Изменить размер шрифта - +

     - Сударь! Сударь, отвечайте! - воскликнула она.
     - Да, сударыня.
     - Это правда? О, скажите мне правду, я в силах услышать ее. Скажите! Эта неизвестность мучительнее всякого горя.
     В ответ у меня выступили слезы, так непередаваем был голос, произнесший эти слова.
     Со слабым криком она прислонилась к дереву.
     - Сударыня, - сказал я ей, - вот ваш муж.
     - Разве есть у меня муж!
     С этими словами она кинулась прочь и исчезла.
     - Пора! Обед стынет! - воскликнул граф. - Идемте, сударь.
     Я последовал за хозяином дома. Он провел меня в столовую; там, на столе, накрытом со всей той роскошью, к которой приучил нас Париж, был уже подан обед. Было накрыто пять приборов: приборы супругов и их маленькой дочери, мой прибор, который должен был быть его прибором; последним был прибор одного каноника из Сен-Дени, который, прочтя предобеденную молитву, спросил:
     - Где же наша милая графиня?
     - Она сейчас придет, - ответил граф. Проворно налив нам супу, он доверху наполнил свою тарелку и с изумительной быстротой опорожнил ее.
     - Ого, племянник! - воскликнул каноник. - Будь здесь ваша жена, вы проявили бы больше благоразумия.
     - Теперь папе будет нездоровиться, - сказала с лукавым видом девочка.
     Вскоре после этого оригинального гастрономического эпизода, в ту минуту, когда граф проворно разрезал поданную дичь, вошла горничная и сказала:
     - Месье, мы нигде не можем разыскать мадам. При этих словах я резким движением поднялся с места, боясь, не случилось ли несчастье. Опасения так живо отразились на моем лице, что каноник последовал за мною в сад. Муж, из приличия, дошел до двери.
     - Останьтесь! Останьтесь! Не беспокойтесь! - крикнул он нам.

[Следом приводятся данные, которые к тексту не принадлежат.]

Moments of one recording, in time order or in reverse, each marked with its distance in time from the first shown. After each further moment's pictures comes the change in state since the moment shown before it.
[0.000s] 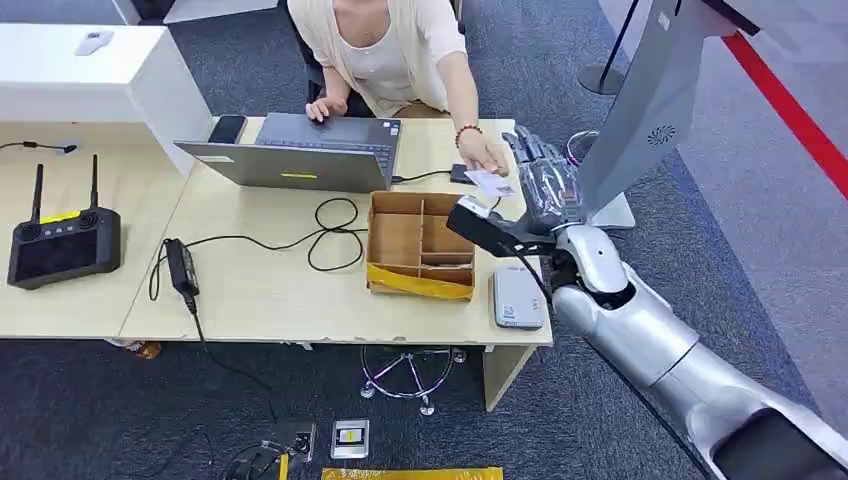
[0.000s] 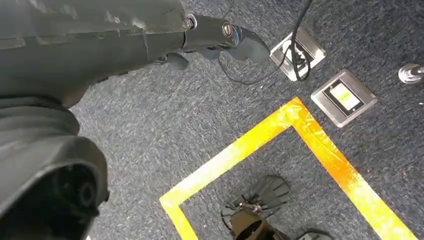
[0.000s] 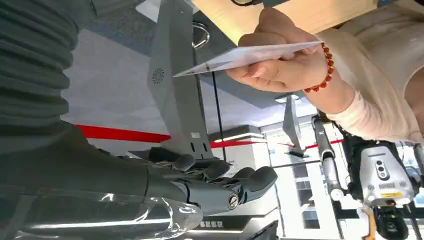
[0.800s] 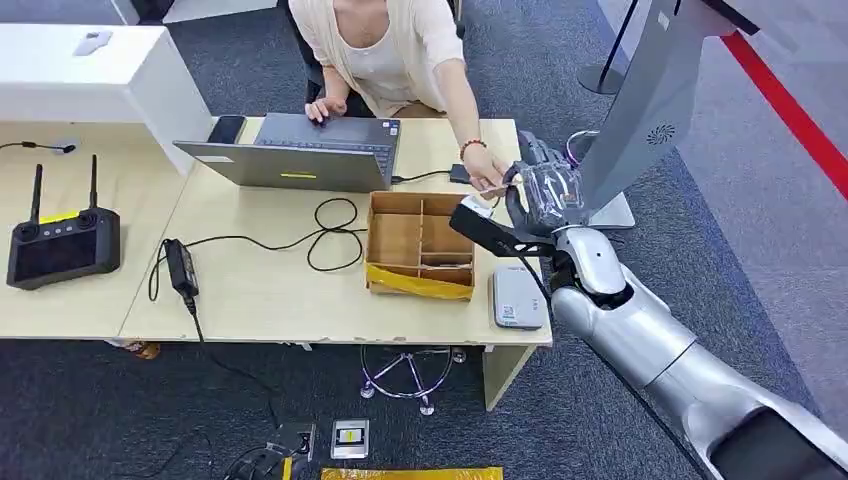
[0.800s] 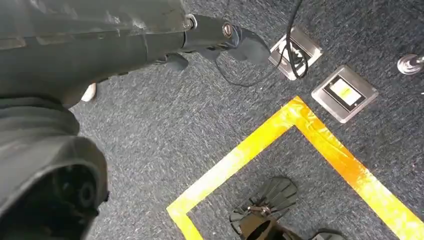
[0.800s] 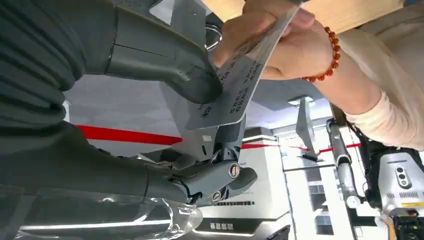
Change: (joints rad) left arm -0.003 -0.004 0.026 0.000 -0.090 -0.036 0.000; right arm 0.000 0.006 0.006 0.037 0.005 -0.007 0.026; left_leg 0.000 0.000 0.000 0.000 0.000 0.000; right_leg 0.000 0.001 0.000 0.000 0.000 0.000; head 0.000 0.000
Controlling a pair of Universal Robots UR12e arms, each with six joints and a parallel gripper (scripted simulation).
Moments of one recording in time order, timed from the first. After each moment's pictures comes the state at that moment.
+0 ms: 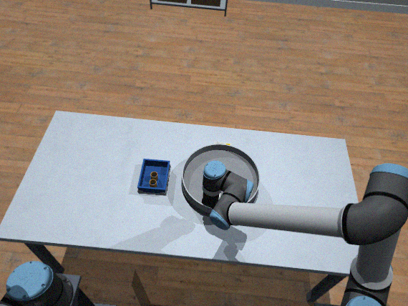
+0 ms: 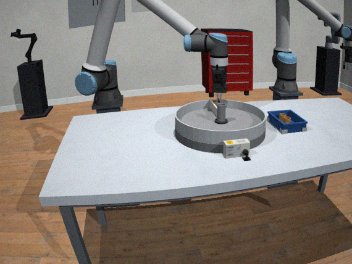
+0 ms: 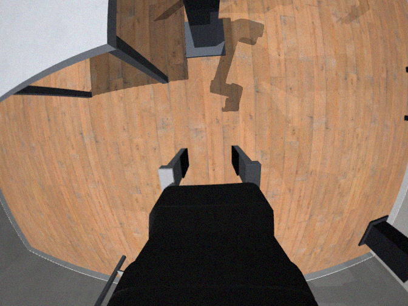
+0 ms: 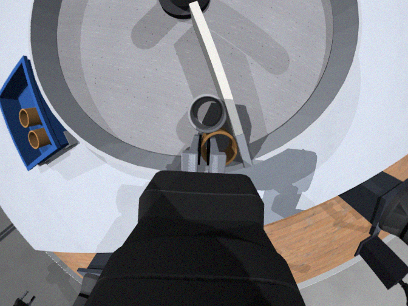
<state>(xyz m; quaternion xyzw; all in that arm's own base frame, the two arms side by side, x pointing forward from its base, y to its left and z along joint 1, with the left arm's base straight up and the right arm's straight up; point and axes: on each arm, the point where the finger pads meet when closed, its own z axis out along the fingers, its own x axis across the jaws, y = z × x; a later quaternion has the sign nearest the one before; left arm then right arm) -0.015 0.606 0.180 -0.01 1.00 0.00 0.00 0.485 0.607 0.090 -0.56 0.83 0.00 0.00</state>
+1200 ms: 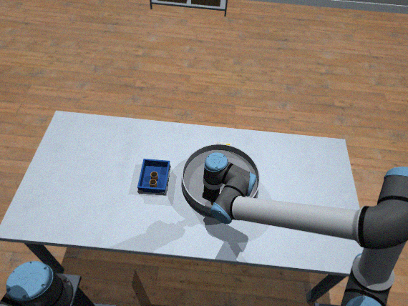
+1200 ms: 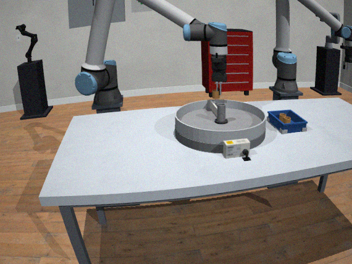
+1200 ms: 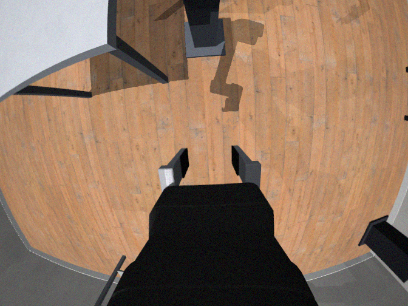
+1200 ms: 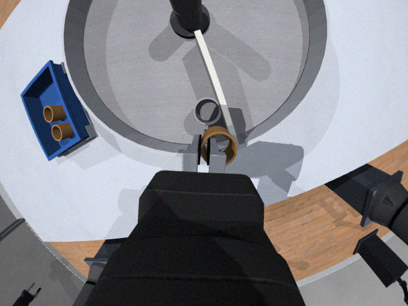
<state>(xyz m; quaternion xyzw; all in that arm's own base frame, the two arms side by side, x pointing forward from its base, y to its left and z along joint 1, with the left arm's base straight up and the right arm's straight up) -0.015 0.606 0.180 -0.01 1.00 0.00 0.00 0.485 0.607 0.148 -0.56 0.83 0.00 0.00</state>
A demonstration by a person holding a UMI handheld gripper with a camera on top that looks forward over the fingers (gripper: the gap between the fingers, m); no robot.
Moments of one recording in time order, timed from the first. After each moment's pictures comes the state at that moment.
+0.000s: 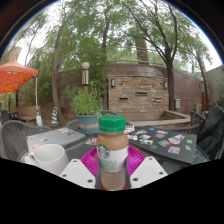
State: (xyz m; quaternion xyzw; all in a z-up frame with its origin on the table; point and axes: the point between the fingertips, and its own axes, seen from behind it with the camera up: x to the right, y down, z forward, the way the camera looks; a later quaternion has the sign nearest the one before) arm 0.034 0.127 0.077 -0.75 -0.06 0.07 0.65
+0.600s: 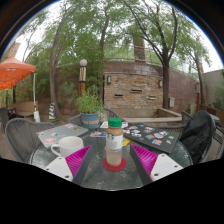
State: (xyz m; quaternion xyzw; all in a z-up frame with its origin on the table) arm 0.048 0.007 0.108 -0.77 -0.05 0.04 0.64
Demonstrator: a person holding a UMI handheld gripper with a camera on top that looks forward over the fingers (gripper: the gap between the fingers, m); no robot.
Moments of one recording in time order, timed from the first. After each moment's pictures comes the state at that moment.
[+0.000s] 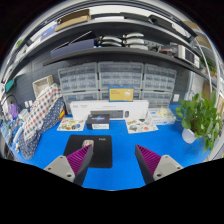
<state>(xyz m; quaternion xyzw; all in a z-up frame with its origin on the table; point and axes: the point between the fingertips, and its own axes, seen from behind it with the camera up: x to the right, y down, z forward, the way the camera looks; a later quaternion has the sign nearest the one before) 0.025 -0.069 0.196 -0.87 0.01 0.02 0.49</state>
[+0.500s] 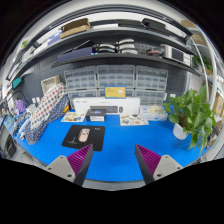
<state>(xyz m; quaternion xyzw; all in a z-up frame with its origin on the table) 0.095 -0.172 0.204 -0.87 -0.03 0.04 0.50</state>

     С нами он, однако, не пошел. Каноник, горничная и я обошли тропинки и лужайки парка, зовя, прислушиваясь и тревожась тем более, что я сообщил моим спутникам о смерти молодого виконта. На бегу я рассказал им, при каких обстоятельствах произошло это роковое событие, и заметил при этом, что горничная чрезвычайно привязана к своей госпоже: она гораздо живее каноника почувствовала тайные основания моего страха. Мы отправились к прудам, мы обшарили все уголки и нигде не нашли графини или хотя бы ее следов. Наконец, на обратном пути, проходя вдоль стены, я услышал глухие, подавленные стоны, доносившиеся из какого-то строения вроде риги. На всякий случай я вошел туда. Мы увидели Жюльетту: движимая отчаянием, она инстинктивно зарылась в сено и, повинуясь чувству неодолимой стыдливости, спрятала в него голову, чтобы заглушить вырывавшиеся у нее ужасные крики. Она рыдала, плакала, как ребенок, но плач ее был более раздирающим, более жалобным, чем плач ребенка. Ничего больше не оставалось у нее в мире. Горничная приподняла свою госпожу - та не сопротивлялась с вялым безразличием умирающего животного. Не зная, что сказать, служанка повторяла:
     - Идемте, госпожа, идемте. Старый каноник спрашивал:
     - Да что с ней? Что с вами, племянница? Наконец с помощью горничной мне удалось перенести Жюльетту в ее комнату, Я настойчиво посоветовал наблюдать за нею и объявить всем, что графиня больна. Затем мы с каноником спустились в столовую. Мы уже довольно давно покинули графа, я вспомнил о нем, только проходя по галерее, и мысленно подивился его равнодушию. Мое удивление еще более возросло, когда я увидел, что граф сидит с философским хладнокровием за обеденным столом: он съел почти весь обед - к великому наслаждению дочери, улыбавшейся при виде того, как отец нарушает все предписания ее матери.